When Earth Trembles

Citizens. Today we are sad to tell you that all mankind is in dire straights. We have weathered history, boldly facing, and conquering challenges of all kinds. We have risen to greatness on this earth. We have suffered through The Great War, FDR, World War II, Korea, Nam, Hippies I, Global Cooling, Jimmy Carter, The Iraq War I, Kosovo, 9/11, Afghanistan, Iraq II, ManbearPig, Hippies II, and now we face our greatest challenge yet, Global Quaking.

In the past few months we have suffered major earthquakes in Haiti, Chile, and Turkey. There have been near infinite aftershocks and tremors felt worldwide. We have very little evidence or understanding of the cause of these quakes but we have begun outlining outrageously expensive ideas to focus on the things we think, might, somehow, possibly be related to this catastrophic global change.

I recently did a study in my bathtub. When I shook my arms vigorously underwater it caused unprecedented waves in the tub. If I had filled it too high, it would have spilled over the edge, possibly damaging the floor or wetting the clothes I laid out for after the bath. This is a bad omen for the world. Earthquakes are almost similar to me flapping my arms underwater, and there is a consensus that tsunamis of unprecedented size will assault the coastal regions around the globe.

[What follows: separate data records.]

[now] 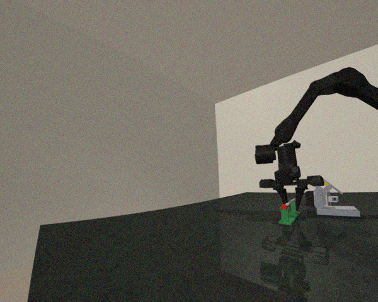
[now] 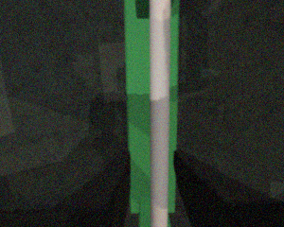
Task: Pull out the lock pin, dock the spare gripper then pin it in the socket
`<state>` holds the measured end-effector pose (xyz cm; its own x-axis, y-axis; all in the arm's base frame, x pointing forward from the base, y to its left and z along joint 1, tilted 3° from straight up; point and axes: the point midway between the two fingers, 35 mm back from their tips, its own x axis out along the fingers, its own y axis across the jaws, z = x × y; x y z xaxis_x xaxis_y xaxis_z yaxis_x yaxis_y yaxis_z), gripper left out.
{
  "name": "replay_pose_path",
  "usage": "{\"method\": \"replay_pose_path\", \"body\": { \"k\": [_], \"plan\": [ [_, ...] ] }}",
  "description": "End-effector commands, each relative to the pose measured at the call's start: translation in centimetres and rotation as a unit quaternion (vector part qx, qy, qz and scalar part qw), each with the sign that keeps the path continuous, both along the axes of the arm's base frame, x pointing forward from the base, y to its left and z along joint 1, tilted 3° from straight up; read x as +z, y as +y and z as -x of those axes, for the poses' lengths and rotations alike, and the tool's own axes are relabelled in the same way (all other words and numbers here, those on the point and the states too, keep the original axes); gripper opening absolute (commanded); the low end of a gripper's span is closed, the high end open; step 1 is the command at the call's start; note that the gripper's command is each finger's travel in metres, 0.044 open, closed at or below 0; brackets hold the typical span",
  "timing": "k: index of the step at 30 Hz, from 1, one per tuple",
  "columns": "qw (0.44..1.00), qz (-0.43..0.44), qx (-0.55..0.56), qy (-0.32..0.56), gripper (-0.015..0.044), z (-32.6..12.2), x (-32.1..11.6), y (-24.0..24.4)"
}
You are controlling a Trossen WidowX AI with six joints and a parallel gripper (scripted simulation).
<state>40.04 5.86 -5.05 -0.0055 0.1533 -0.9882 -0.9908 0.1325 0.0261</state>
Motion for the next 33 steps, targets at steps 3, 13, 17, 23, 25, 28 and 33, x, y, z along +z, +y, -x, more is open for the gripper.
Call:
{"method": "replay_pose_path", "body": {
  "k": [3, 13, 17, 23, 25, 28, 33],
  "plan": [
    [1.0, 0.0, 0.0, 0.0, 0.0262, 0.0, 0.0, 0.0],
    [1.0, 0.001, 0.0, 0.008, 0.044, 0.3, 1.9, -0.1],
    [1.0, 0.001, -0.001, 0.011, 0.044, 0.5, 2.8, -0.2],
    [1.0, 0.002, -0.001, 0.017, 0.044, 0.7, 4.2, -0.2],
    [1.0, 0.002, -0.002, 0.019, 0.044, 0.8, 4.6, -0.2],
    [1.0, 0.002, -0.002, 0.022, 0.044, 0.9, 5.3, -0.3],
    [1.0, 0.002, -0.002, 0.026, 0.044, 1.0, 6.4, -0.3]
  ]
}}
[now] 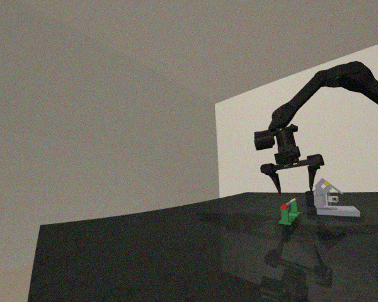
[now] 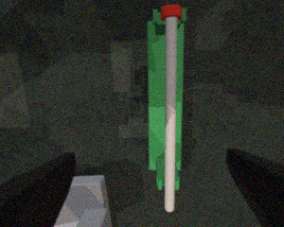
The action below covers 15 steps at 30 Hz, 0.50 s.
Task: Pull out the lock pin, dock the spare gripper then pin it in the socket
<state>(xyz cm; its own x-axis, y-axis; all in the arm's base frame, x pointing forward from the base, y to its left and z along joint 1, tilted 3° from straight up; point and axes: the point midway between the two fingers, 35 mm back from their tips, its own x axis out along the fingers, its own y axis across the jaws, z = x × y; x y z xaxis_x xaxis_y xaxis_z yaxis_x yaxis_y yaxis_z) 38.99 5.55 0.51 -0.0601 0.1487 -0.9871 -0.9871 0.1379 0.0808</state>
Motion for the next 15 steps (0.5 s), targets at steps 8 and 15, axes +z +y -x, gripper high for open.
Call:
{"method": "replay_pose_path", "body": {
  "k": [8, 15],
  "plan": [
    [1.0, 0.001, -0.001, 0.006, 0.044, 0.2, 2.6, -0.1],
    [1.0, 0.001, -0.001, 0.012, 0.044, 0.3, 3.1, -0.1]
  ]
}}
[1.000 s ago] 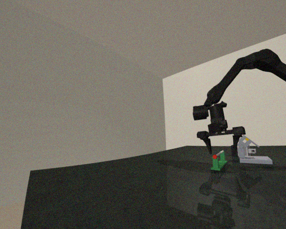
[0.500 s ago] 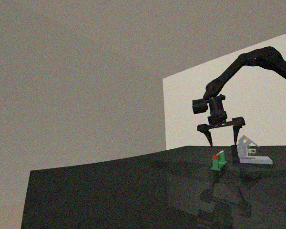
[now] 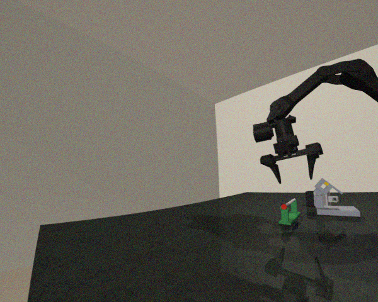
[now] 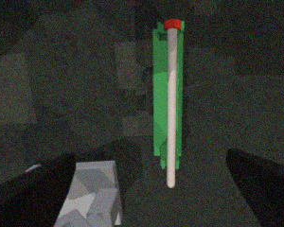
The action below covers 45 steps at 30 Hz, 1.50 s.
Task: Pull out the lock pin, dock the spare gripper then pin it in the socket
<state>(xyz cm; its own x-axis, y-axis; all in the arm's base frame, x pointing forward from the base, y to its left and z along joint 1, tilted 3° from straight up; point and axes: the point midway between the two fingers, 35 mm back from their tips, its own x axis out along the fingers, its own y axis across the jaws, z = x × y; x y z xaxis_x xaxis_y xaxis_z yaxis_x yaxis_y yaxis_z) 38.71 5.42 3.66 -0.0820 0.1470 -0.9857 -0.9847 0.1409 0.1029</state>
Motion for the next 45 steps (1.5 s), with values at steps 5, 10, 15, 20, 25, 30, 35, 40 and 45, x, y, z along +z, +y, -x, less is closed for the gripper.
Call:
{"method": "replay_pose_path", "body": {
  "k": [5, 10, 15, 20, 25, 30, 35, 40, 45],
  "plan": [
    [1.0, 0.0, 0.0, 0.001, 0.044, -0.1, 2.4, -0.1],
    [1.0, 0.0, 0.0, 0.001, 0.044, 0.1, 5.8, -0.2],
    [0.995, 0.013, -0.101, 0.008, 0.044, 0.1, 4.9, -2.8],
    [0.904, 0.048, -0.424, 0.024, 0.044, 2.2, 4.0, -11.5],
    [0.742, 0.067, -0.666, 0.034, 0.044, 5.5, 3.3, -18.1],
    [0.623, 0.073, -0.778, 0.037, 0.044, 8.0, 2.8, -21.3],
    [0.623, 0.073, -0.778, 0.037, 0.044, 7.7, 2.8, -21.6],
    [0.623, 0.073, -0.778, 0.037, 0.044, 7.6, 1.4, -21.6],
    [0.623, 0.073, -0.778, 0.037, 0.044, 7.5, -2.8, -21.6]
  ]
}}
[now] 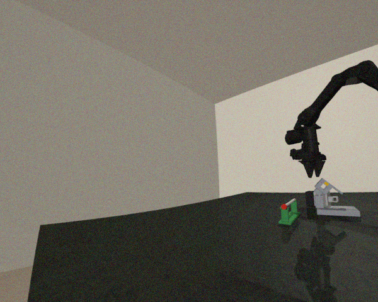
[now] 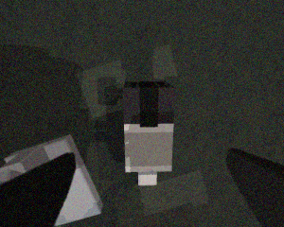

We face dire straights citizens. Millions will be displaced. There will be famines and pestilence. Probably snow, storms and drought. All kinds of weather will rain down across this diverse planet raining a plague of desolation on our glorious earth. Still worse, with the constant tremors, playing dominoes will be almost impossible. College students everywhere will start fundraisers , pretending to care, while beefing up their resume. Hippies will organize concerts to raise awareness. Awareness of their awful guitar skills. Celebrities will congregate and sing “We are the World,” yet again. Apparently there is absolutely no other song on the planet that promotes unity. These things are only the beginning.

People will die. Americans could be hit hardest. After three hundred million Americans die the only one left to lead will be George Bush. This is all his fault in the first place. He lied, and global quaking made millions of Americans die. He will lead the FEMA effort to no avail. The UN will rise to power with the world's governments stressed beyond the breaking point. The UN has never actually had to do anything; it will be hard to survive. Food will be scarce. Once the Twinkies run out, we will be forced to eat those pink coconut thingies that also last forever. Those are terrible. Hold on to hope citizens.

As we speak a top government agency is putting a team together. We have gathered Al Gore, the cast of Core, and Chuck Norris for a secret mission. What they will be attempting is dangerous. It is a long shot. Still, it is the only shot we have. Hold on to hope. Gather your children. Take someone else's children. Stock up on food, water and Heineken. Find a safe place. If you can, get in a bathroom or a doorway. Crouch under a desk if you must. None of these things will help but a psychologist somewhere says it makes people feel better.

We ask that you keep Al Gore, the cast of Core, and Chuck Norris in your prayers. We have tried for years to dig to the center of the earth but just now, for effect, we have a drill that can make it there. We don't understand all the science. The reports were too long and difficult to read. We believe the dinosaurs Brendan Fraser saw on his “Journey to the Center of the Earth” have began to act up causing these earthquakes. We plan to drill to the center of the earth, unleash Chuck Norris, and have him kick the living shit out of everything. We ask everyone to pray. Pray for hope and change, this we can believe in. Pray like they did in the book version of “War of the Worlds,” not the shitty Tom Cruise fraud. Hope and pray. We bid you good night, and good luck.